Problem details >>
Every line of the data below should be written out word for word.

(Data below Opens)

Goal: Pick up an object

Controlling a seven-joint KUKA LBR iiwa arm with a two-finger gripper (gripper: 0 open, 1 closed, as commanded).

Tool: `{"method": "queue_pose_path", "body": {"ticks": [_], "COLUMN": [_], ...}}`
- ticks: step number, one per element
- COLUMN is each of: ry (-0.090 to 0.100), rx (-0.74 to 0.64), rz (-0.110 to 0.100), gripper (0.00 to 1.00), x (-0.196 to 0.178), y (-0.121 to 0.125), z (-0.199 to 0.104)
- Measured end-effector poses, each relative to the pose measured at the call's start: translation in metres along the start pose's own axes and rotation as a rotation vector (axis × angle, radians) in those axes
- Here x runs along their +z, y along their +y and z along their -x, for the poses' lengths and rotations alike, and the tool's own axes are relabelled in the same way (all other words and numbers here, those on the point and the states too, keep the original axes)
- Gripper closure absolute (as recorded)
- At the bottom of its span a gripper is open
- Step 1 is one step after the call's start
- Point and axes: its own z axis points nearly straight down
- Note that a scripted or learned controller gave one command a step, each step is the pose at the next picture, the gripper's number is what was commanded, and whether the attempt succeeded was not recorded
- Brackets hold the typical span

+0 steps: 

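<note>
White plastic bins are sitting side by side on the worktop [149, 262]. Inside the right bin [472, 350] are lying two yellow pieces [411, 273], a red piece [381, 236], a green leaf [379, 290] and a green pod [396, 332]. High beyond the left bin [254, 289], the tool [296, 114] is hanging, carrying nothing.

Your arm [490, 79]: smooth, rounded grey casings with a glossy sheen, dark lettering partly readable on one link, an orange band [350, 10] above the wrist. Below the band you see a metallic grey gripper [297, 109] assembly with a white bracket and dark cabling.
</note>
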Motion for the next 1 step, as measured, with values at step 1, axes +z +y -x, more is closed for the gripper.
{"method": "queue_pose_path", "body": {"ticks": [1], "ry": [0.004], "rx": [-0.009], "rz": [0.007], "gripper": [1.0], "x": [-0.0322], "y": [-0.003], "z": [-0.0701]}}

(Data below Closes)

Exercise response >>
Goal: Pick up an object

Controlling a seven-joint KUKA LBR iiwa arm with a two-finger gripper (gripper: 0 open, 1 closed, as commanded).

Tool: `{"method": "queue_pose_path", "body": {"ticks": [_], "COLUMN": [_], ...}}`
- ticks: step number, one per element
- COLUMN is each of: ry (-0.090 to 0.100), rx (-0.74 to 0.64), rz (-0.110 to 0.100), gripper (0.00 to 1.00), x (-0.196 to 0.178), y (-0.121 to 0.125), z (-0.199 to 0.104)
- Measured end-effector poses, each relative to the pose measured at the call's start: translation in metres along the start pose's own axes and rotation as a rotation vector (axis × angle, radians) in those axes
- Here x runs along their +z, y along their +y and z along their -x, for the poses' lengths and rotations alike, and the tool's own axes are relabelled in the same way (all other words and numbers here, those on the point and the states too, keep the original axes)
- Gripper closure absolute (as recorded)
- At the bottom of its span a gripper is open
- Step 1 is one step after the call's start
- Point and axes: its own z axis points nearly straight down
- Note that a scripted or learned controller gave one command a step, each step is the pose at the next picture, the gripper's number is what was commanded, and whether the attempt succeeded was not recorded
- Brackets hold the typical span

+0 steps: 

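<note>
White plastic bins are sitting side by side on the worktop [149, 262]. Inside the right bin [472, 350] are lying two yellow pieces [411, 273], a red piece [381, 236], a green leaf [379, 290] and a green pod [396, 332]. High beyond the left bin [254, 289], the tool [296, 114] is hanging, carrying nothing.

Your arm [490, 79]: smooth, rounded grey casings with a glossy sheen, dark lettering partly readable on one link, an orange band [350, 10] above the wrist. Below the band you see a metallic grey gripper [297, 109] assembly with a white bracket and dark cabling.
</note>
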Motion for the next 1 step, as measured, with values at step 1, axes +z +y -x, more is closed for the gripper.
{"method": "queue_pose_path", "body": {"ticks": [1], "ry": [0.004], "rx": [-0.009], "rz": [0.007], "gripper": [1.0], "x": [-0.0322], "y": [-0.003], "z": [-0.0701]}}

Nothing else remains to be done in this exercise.